### Task directions
Reproduce exactly, with no other output, every line of the data below from the line containing "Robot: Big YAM" to the end, inclusive.

Collected data:
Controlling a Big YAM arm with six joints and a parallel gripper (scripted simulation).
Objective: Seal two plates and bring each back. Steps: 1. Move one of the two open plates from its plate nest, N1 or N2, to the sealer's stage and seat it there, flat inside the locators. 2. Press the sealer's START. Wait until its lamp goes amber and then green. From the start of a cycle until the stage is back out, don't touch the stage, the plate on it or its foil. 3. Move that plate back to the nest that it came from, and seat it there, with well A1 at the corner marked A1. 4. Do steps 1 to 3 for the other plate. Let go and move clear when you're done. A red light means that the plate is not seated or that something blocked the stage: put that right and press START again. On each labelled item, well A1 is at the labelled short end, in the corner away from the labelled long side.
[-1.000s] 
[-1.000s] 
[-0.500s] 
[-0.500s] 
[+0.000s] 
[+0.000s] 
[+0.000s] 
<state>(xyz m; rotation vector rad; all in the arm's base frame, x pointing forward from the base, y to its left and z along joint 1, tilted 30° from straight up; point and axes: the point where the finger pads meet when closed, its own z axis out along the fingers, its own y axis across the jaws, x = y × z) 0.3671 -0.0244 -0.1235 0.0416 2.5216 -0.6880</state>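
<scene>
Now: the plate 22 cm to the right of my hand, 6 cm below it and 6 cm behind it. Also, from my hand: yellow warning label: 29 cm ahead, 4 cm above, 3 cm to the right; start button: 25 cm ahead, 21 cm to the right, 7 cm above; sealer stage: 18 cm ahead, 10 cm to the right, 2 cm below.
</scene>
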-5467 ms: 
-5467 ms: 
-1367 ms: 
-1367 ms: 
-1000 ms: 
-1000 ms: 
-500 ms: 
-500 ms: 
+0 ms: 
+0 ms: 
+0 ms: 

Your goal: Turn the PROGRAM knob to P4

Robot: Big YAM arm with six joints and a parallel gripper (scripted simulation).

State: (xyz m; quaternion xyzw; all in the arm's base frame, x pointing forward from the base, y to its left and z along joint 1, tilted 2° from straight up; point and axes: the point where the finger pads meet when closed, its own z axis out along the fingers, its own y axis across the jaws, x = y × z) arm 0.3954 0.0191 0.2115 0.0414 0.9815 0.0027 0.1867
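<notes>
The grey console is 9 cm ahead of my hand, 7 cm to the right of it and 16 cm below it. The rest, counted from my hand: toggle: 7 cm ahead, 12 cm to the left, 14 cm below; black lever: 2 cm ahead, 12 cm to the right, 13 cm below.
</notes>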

### Answer below
Robot: Big YAM arm with six joints and a parallel gripper (scripted simulation).

State: (xyz m; quaternion xyzw; all in the arm's base frame, x pointing forward from the base, y to its left and z along joint 1, tilted 2° from straight up; point and axes: the point where the finger pads meet when closed, its own z axis out along the fingers, its own y axis across the jaws, x = y × z) arm 0.3954 0.0191 0.2115 0.0414 0.9815 0.0027 0.1867
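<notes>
The grey console is 9 cm ahead of my hand, 7 cm to the right of it and 16 cm below it. The rest, counted from my hand: toggle: 7 cm ahead, 12 cm to the left, 14 cm below; black lever: 2 cm ahead, 12 cm to the right, 13 cm below.
</notes>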

Nothing further is required for this exercise.